● **EXERCISE INSTRUCTIONS**:
Repeat each entry exactly. Drop every image.

====

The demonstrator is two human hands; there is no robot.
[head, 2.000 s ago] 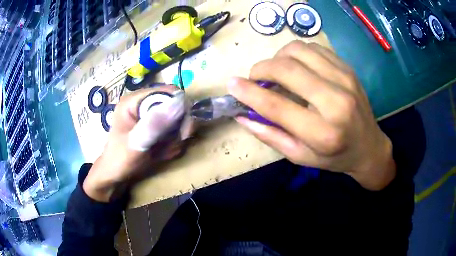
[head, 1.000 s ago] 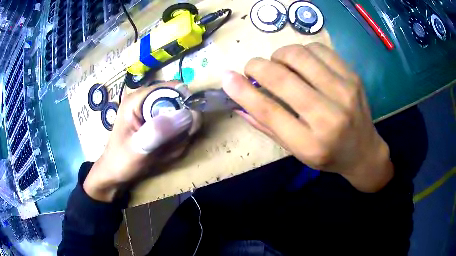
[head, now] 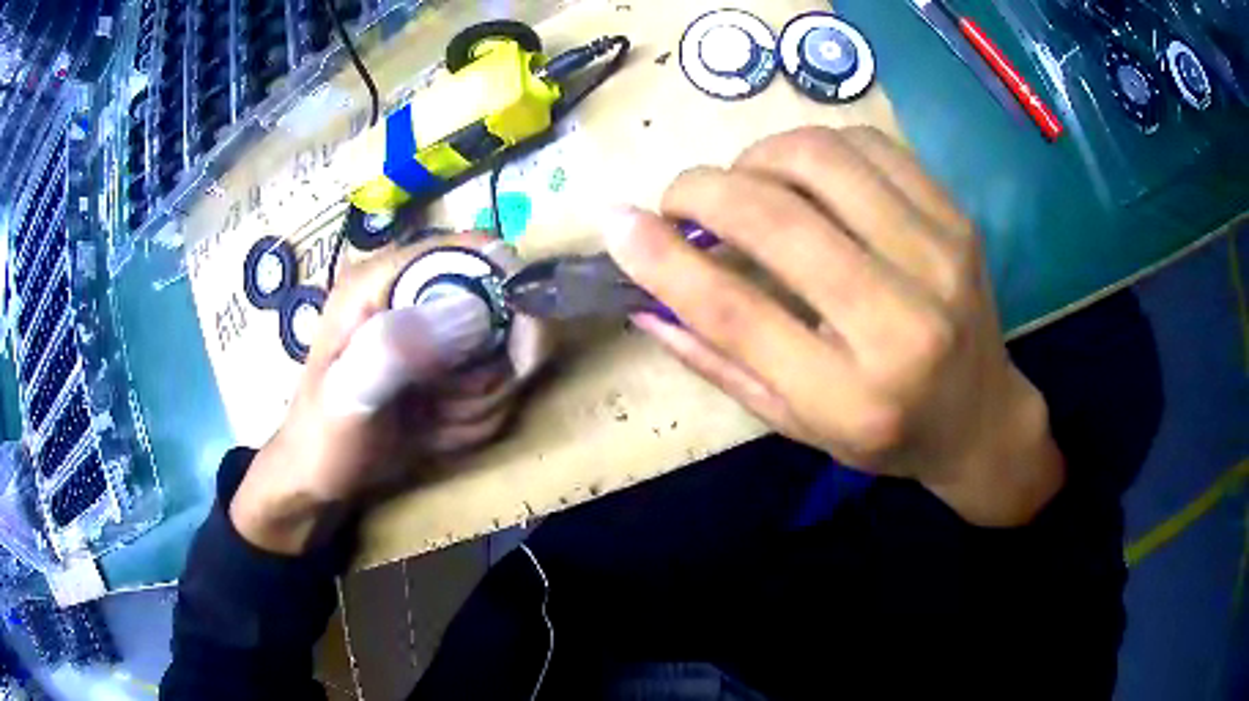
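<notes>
My left hand (head: 397, 384), with a whitish covering on the thumb, holds a round black-rimmed disc (head: 441, 269) with a silver-white face above the tan board (head: 603, 445). The thumb covers part of the disc. My right hand (head: 849, 301) is closed around diagonal cutters (head: 589, 285) with purple handles, mostly hidden by the fingers. The dark jaw tips are at the right rim of the disc. The jaws are blurred, so I cannot tell whether they are closed.
A yellow tool (head: 480, 117) with blue tape and a cord lies behind my left hand. Two round parts (head: 827, 56) lie at the board's top; dark rings (head: 270, 273) lie left. A red-handled tool (head: 1011, 77) is on the green mat (head: 1096, 233). Filled trays (head: 62, 342) stand left.
Two seconds ago the disc was more covered by the thumb and the jaws were slightly away from it. Now its face shows more and the jaw tips are at its right rim.
</notes>
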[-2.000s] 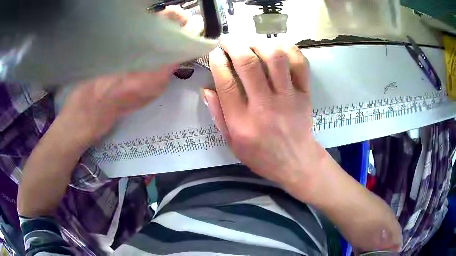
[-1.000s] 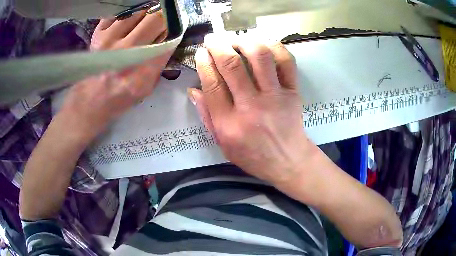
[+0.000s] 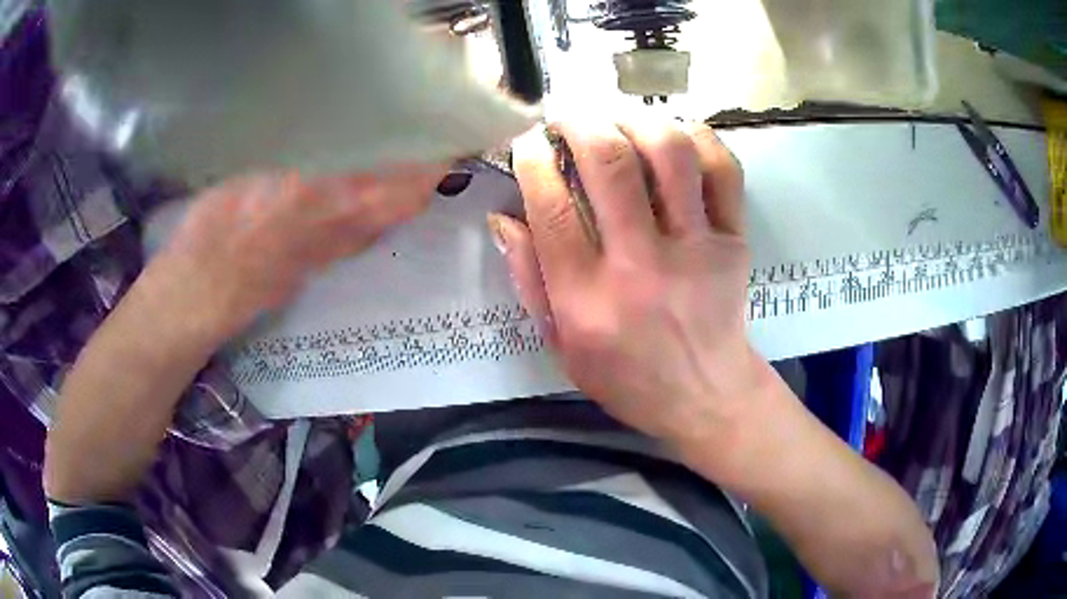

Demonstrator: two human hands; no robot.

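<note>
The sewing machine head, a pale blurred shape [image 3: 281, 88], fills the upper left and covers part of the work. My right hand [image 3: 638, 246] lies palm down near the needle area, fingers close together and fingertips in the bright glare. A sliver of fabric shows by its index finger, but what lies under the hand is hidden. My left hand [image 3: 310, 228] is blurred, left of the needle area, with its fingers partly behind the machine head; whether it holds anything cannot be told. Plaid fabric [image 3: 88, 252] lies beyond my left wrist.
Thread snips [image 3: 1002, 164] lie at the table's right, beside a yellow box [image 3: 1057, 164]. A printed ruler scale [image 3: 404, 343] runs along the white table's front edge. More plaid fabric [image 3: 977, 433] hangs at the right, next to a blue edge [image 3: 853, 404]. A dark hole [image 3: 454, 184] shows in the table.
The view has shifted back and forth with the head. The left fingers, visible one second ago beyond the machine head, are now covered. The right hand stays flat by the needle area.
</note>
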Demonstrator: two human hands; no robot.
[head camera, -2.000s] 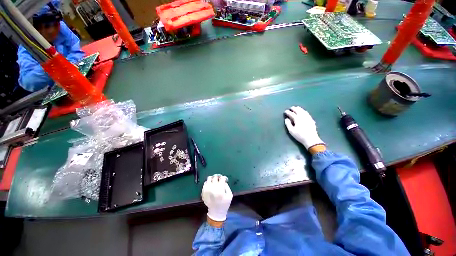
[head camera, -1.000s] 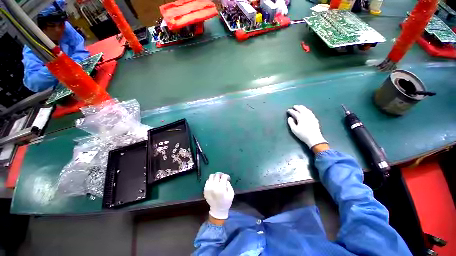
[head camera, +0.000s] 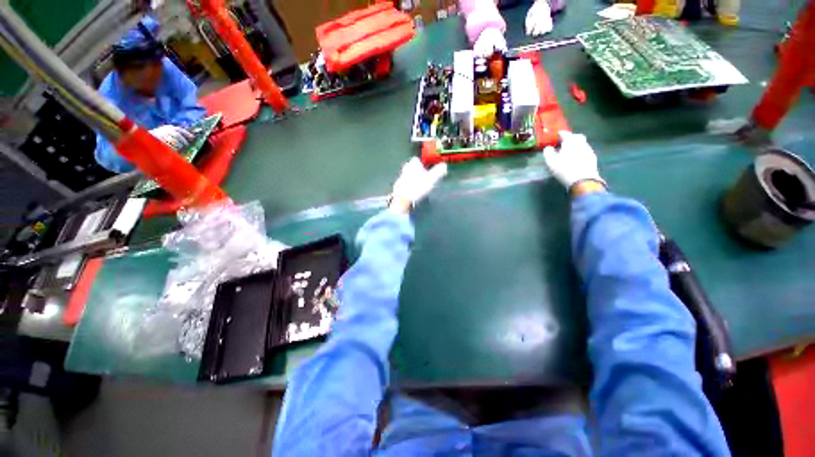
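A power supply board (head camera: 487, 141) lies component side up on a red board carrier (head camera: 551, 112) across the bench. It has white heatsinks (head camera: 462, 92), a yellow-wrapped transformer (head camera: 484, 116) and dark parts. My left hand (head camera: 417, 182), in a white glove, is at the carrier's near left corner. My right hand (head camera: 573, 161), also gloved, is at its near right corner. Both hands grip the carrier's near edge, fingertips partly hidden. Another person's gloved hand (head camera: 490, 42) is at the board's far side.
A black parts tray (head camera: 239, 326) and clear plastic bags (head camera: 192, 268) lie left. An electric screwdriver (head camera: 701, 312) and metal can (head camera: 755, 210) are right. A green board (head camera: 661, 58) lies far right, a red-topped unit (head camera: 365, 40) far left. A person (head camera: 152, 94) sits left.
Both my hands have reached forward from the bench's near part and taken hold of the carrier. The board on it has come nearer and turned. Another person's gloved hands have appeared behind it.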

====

● **REPLY TO THE EXERCISE**:
The demonstrator is two human hands; there is no robot.
[head, 2.000 s ago] 
[head, 1.000 s ago] 
[head, now] 
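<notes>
My left hand (head: 397, 384), with a whitish covering on the thumb, holds a round black-rimmed disc (head: 441, 269) with a silver-white face above the tan board (head: 603, 445). The thumb covers part of the disc. My right hand (head: 849, 301) is closed around diagonal cutters (head: 589, 285) with purple handles, mostly hidden by the fingers. The dark jaw tips are at the right rim of the disc. The jaws are blurred, so I cannot tell whether they are closed.
A yellow tool (head: 480, 117) with blue tape and a cord lies behind my left hand. Two round parts (head: 827, 56) lie at the board's top; dark rings (head: 270, 273) lie left. A red-handled tool (head: 1011, 77) is on the green mat (head: 1096, 233). Filled trays (head: 62, 342) stand left.
Two seconds ago the disc was more covered by the thumb and the jaws were slightly away from it. Now its face shows more and the jaw tips are at its right rim.
</notes>
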[-2.000s] 
[-1.000s] 
[+0.000s] 

Demonstrator: two human hands; no robot.

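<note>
The sewing machine head, a pale blurred shape [image 3: 281, 88], fills the upper left and covers part of the work. My right hand [image 3: 638, 246] lies palm down near the needle area, fingers close together and fingertips in the bright glare. A sliver of fabric shows by its index finger, but what lies under the hand is hidden. My left hand [image 3: 310, 228] is blurred, left of the needle area, with its fingers partly behind the machine head; whether it holds anything cannot be told. Plaid fabric [image 3: 88, 252] lies beyond my left wrist.
Thread snips [image 3: 1002, 164] lie at the table's right, beside a yellow box [image 3: 1057, 164]. A printed ruler scale [image 3: 404, 343] runs along the white table's front edge. More plaid fabric [image 3: 977, 433] hangs at the right, next to a blue edge [image 3: 853, 404]. A dark hole [image 3: 454, 184] shows in the table.
The view has shifted back and forth with the head. The left fingers, visible one second ago beyond the machine head, are now covered. The right hand stays flat by the needle area.
</note>
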Demonstrator: two human hands; no robot.
[head camera, -2.000s] 
[head camera, -1.000s] 
[head camera, +0.000s] 
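A power supply board (head camera: 487, 141) lies component side up on a red board carrier (head camera: 551, 112) across the bench. It has white heatsinks (head camera: 462, 92), a yellow-wrapped transformer (head camera: 484, 116) and dark parts. My left hand (head camera: 417, 182), in a white glove, is at the carrier's near left corner. My right hand (head camera: 573, 161), also gloved, is at its near right corner. Both hands grip the carrier's near edge, fingertips partly hidden. Another person's gloved hand (head camera: 490, 42) is at the board's far side.
A black parts tray (head camera: 239, 326) and clear plastic bags (head camera: 192, 268) lie left. An electric screwdriver (head camera: 701, 312) and metal can (head camera: 755, 210) are right. A green board (head camera: 661, 58) lies far right, a red-topped unit (head camera: 365, 40) far left. A person (head camera: 152, 94) sits left.
Both my hands have reached forward from the bench's near part and taken hold of the carrier. The board on it has come nearer and turned. Another person's gloved hands have appeared behind it.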

For this exercise, nothing more remains to be given.